▶ [Problem statement]: All of the entries below should be copied exactly as they appear.

Segment Start: Source records

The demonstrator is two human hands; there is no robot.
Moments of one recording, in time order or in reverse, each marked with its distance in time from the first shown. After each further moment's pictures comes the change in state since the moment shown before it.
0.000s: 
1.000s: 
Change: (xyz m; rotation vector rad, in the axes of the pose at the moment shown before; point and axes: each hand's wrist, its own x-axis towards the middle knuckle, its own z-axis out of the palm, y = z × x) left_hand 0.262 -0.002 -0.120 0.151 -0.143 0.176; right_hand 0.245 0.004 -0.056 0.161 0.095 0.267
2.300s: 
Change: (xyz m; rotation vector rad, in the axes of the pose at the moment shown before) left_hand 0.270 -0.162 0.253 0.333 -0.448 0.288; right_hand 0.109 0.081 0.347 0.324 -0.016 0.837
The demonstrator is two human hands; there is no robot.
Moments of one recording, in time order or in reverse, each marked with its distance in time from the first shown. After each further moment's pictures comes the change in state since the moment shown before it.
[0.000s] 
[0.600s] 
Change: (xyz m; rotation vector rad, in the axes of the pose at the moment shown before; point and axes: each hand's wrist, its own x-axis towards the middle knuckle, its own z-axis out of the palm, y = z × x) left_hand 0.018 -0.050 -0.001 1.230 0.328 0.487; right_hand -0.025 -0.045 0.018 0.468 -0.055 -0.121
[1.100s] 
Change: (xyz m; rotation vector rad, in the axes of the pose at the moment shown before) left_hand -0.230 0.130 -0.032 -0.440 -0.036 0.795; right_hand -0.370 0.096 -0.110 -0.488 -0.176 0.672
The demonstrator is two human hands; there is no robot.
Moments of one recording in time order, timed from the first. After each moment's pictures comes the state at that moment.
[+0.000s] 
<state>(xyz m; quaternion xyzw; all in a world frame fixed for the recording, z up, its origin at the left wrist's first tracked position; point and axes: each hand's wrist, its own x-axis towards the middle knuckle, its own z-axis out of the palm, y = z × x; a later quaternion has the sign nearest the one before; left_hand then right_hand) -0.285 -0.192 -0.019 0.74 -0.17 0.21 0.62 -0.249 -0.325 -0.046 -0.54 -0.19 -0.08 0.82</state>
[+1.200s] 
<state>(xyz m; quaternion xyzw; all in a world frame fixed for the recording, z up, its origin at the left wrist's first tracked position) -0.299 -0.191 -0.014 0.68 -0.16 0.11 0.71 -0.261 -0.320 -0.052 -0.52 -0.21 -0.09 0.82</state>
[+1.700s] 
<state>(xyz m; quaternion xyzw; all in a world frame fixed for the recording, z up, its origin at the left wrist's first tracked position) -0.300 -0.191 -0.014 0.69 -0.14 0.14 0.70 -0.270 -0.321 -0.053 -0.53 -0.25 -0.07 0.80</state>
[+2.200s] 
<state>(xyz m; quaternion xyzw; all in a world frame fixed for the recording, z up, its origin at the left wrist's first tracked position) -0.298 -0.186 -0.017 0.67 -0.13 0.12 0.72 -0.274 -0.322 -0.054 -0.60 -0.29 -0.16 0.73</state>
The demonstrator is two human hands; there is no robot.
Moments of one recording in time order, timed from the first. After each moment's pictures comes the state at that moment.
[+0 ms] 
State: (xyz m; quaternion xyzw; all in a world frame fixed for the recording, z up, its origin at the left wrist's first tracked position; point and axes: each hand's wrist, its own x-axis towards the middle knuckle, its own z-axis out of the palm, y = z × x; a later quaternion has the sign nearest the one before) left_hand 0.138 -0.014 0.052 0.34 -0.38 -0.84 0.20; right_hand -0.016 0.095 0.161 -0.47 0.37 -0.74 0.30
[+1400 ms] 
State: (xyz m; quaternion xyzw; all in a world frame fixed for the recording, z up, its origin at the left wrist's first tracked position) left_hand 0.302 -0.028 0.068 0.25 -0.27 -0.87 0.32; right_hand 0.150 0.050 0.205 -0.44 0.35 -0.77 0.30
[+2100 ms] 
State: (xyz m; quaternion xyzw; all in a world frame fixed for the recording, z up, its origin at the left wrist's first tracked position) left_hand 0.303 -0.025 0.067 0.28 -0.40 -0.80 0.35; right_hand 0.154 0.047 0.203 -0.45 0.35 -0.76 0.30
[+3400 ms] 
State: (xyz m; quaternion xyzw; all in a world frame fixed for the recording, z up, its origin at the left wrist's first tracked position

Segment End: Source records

▶ [Solution below]:
The demonstrator is two human hands; there is no robot.
Moments of one recording, in time order or in reverse, each marked with its distance in time from the first shown. After each further moment's pictures comes the change in state since the moment shown before it.
0.000s: 
1.000s: 
Change: (xyz m; rotation vector rad, in the axes of the pose at the moment shown before; point and axes: each hand's wrist, its own x-axis towards the middle knuckle, its own z-axis out of the palm, y = z × x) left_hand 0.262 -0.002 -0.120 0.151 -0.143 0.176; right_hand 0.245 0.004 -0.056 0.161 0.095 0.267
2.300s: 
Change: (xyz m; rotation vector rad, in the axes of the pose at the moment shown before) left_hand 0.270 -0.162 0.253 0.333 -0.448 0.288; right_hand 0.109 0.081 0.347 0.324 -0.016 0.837
The demonstrator is two human hands; there is no robot.
Moments of one recording, in time order or in reverse, each marked with its distance in time from the first shown. After each further moment's pictures comes the change in state since the moment shown before it.
[0.000s] 
[0.600s] 
Change: (xyz m; rotation vector rad, in the axes of the pose at the moment shown before; point and axes: each hand's wrist, its own x-axis towards the middle knuckle, its own z-axis out of the palm, y = z × x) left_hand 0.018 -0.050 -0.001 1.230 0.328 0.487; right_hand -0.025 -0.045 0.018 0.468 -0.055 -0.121
[1.100s] 
Change: (xyz m; rotation vector rad, in the axes of the pose at the moment shown before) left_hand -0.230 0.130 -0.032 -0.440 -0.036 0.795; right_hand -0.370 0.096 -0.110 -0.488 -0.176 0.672
The demonstrator is two human hands; there is no robot.
Moments of one recording in time order, timed from the first. After each moment's pictures comes the state at that moment.
[+0.000s] 
<state>(xyz m; quaternion xyzw; all in a world frame fixed for the recording, z up, its origin at the left wrist's first tracked position; point and axes: each hand's wrist, its own x-axis towards the middle knuckle, its own z-axis out of the palm, y = z × x; a later quaternion has the sign nearest the one before; left_hand then right_hand) -0.285 -0.192 -0.019 0.74 -0.17 0.21 0.62 -0.249 -0.325 -0.046 -0.54 -0.19 -0.08 0.82</state>
[+1.200s] 
<state>(xyz m; quaternion xyzw; all in a world frame fixed for the recording, z up, its origin at the left wrist's first tracked position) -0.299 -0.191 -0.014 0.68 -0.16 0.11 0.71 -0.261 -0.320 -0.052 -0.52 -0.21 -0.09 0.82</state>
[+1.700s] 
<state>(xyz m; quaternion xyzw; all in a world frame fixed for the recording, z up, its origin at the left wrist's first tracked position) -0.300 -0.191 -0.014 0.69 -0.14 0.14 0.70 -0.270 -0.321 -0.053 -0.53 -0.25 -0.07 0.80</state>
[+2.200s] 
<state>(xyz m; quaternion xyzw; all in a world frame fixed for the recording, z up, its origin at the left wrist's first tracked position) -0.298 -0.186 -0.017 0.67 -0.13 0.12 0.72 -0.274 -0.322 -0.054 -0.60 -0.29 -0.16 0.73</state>
The demonstrator is two human hands; there is no robot.
Moments of one recording in time order, timed from the first. After each moment's pictures comes the state at that moment.
[+0 ms] 
State: (xyz m; quaternion xyzw; all in a world frame fixed for the recording, z up, its origin at the left wrist's first tracked position; point and axes: each hand's wrist, its own x-axis towards the middle knuckle, its own z-axis out of the palm, y = z × x; a later quaternion has the sign nearest the one before) left_hand 0.138 -0.014 0.052 0.34 -0.38 -0.84 0.20; right_hand -0.016 0.095 0.161 -0.47 0.37 -0.74 0.30
[+1400 ms] 
State: (xyz m; quaternion xyzw; all in a world frame fixed for the recording, z up, its origin at the left wrist's first tracked position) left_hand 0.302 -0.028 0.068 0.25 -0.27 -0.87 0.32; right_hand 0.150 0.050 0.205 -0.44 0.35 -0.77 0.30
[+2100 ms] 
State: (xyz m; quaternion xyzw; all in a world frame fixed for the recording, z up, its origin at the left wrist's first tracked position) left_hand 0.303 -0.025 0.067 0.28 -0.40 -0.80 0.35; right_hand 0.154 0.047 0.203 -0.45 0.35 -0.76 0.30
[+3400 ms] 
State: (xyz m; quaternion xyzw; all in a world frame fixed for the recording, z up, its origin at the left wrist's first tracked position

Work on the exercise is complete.